Lung Inflammation and Toxicological Assessment in A/J Mice in Response to Chronic Exposure to Mainstream Aerosol from Candidate Modified Risk Tobacco Product and Smoke from Conventional Cigarettes

      Wong, E. T.; Luettich, K.; Trivedi, K.; Guedj, E.; Xiang, Y.; Elamin, A.; Veljkovic, E.; Hayes, A. W.; Leroy, P.; Vanscheeuwijck, P.; Peitsch, M.; Hoeng, J.

      Conference date
      Mar 17, 2016
      Conference name
      Society of Toxicology (SOT) 2016

      Chronic exposure to cigarette smoke is the leading cause of lung cancer and chronic obstructive pulmonary disease. The A/J mouse model is used to evaluate lung inflammation, lung cancer development, toxicological impact and the underlying molecular changes upon life-time exposure to cigarette smoke (CS) from a reference cigarette 3R4F or to aerosol from the Tobacco Heating System (THS) 2.2, a candidate modified risk tobacco product (cMRTP). A/J mice were exposed for 6 hours per day for 5 days per week with planned total exposure duration of 18 months. Quantification of pulmonary inflammation, lung function tests, histopathological evaluation, toxicological assessment as well as transcriptome and proteome analysis of respiratory tract organs were performed at interim dissections.
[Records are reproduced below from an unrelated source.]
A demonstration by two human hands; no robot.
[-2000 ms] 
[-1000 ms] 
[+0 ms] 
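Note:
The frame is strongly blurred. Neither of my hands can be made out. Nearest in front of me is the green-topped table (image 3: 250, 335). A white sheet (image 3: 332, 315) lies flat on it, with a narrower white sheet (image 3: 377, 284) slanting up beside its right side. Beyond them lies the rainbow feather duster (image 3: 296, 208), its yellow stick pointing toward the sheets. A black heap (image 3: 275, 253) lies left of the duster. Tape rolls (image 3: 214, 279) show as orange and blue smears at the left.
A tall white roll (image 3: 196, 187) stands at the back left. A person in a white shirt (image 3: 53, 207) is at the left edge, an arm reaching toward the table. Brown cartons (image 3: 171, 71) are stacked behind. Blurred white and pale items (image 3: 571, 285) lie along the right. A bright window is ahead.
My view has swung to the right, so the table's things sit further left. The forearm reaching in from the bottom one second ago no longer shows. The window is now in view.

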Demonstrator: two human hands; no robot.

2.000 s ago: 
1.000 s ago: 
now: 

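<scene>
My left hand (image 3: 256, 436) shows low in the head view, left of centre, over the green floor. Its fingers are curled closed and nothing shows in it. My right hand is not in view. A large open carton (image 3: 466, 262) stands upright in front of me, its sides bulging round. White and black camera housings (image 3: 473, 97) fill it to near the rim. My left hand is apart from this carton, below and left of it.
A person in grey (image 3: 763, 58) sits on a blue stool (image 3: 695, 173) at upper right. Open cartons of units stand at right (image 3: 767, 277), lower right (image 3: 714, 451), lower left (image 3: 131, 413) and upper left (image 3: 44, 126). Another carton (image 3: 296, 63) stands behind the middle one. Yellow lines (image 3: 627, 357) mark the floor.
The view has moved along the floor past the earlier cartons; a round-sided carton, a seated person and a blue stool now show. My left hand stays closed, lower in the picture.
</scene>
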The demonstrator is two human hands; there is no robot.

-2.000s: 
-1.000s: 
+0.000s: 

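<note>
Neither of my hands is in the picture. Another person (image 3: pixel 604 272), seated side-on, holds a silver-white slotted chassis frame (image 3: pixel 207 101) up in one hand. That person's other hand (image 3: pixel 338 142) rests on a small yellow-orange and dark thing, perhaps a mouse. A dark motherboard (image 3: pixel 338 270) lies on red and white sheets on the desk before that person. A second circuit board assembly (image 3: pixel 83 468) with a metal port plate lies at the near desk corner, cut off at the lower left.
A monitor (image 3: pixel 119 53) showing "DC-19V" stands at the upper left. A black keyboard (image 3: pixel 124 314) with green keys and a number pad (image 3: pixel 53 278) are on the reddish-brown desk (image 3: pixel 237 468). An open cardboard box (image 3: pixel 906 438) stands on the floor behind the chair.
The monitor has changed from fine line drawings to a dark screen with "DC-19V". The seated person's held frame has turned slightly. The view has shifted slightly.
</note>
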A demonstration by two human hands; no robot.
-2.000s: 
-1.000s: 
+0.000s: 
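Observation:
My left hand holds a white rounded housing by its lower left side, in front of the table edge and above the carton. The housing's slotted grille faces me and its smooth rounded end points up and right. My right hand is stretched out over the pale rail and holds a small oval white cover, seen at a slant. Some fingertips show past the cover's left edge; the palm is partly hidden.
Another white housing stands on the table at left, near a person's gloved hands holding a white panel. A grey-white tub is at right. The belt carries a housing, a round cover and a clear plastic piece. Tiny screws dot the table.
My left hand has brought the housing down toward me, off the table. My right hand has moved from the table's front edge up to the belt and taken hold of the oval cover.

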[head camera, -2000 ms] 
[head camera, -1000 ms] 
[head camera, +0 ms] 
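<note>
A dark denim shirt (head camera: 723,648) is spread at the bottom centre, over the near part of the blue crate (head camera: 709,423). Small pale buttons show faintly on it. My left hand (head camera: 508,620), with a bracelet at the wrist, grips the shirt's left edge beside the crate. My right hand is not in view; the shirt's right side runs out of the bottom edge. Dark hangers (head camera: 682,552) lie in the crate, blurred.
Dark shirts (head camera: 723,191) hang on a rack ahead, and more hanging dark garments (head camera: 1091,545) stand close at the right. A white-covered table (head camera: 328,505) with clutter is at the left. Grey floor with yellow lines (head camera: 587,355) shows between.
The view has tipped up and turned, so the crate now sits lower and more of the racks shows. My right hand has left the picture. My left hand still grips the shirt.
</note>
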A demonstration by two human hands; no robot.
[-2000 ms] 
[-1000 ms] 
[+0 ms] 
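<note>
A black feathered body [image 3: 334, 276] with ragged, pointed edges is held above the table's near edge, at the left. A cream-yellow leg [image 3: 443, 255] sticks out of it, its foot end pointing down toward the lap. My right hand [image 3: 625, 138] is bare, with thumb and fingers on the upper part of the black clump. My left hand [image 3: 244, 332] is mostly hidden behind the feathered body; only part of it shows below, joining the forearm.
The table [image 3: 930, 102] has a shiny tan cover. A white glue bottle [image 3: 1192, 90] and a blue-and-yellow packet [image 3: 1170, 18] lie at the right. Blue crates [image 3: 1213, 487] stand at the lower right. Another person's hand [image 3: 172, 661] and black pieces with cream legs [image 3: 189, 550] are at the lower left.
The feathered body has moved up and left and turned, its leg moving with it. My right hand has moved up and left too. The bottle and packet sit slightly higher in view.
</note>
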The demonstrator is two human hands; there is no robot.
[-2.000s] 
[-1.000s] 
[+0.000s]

Exposure to CS induced changes in red blood cell profiles that are consistent with high carbon monoxide in CS smoke but were not observed following THS2.2 aerosol exposure. Exposure to CS also resulted in pulmonary inflammation, altered lung function and molecular changes that are suggestive of emphysema but only minimal effects were observed following THS2.2 aerosol exposure. Significant changes in the airway transcriptome and proteome were observed following CS exposure, but only few genes and proteins were altered following THS2.2 aerosol exposure. Biological network analysis identified perturbed molecular processes that are consistent with CS exposure, but only minor perturbations of cell stress responses were noted following THS2.2 aerosol exposure. In summary, lung inflammation and the associated loss of pulmonary function and molecular perturbations were significantly reduced in mice exposed to aerosol from THS2.2 as compared to CS exposure.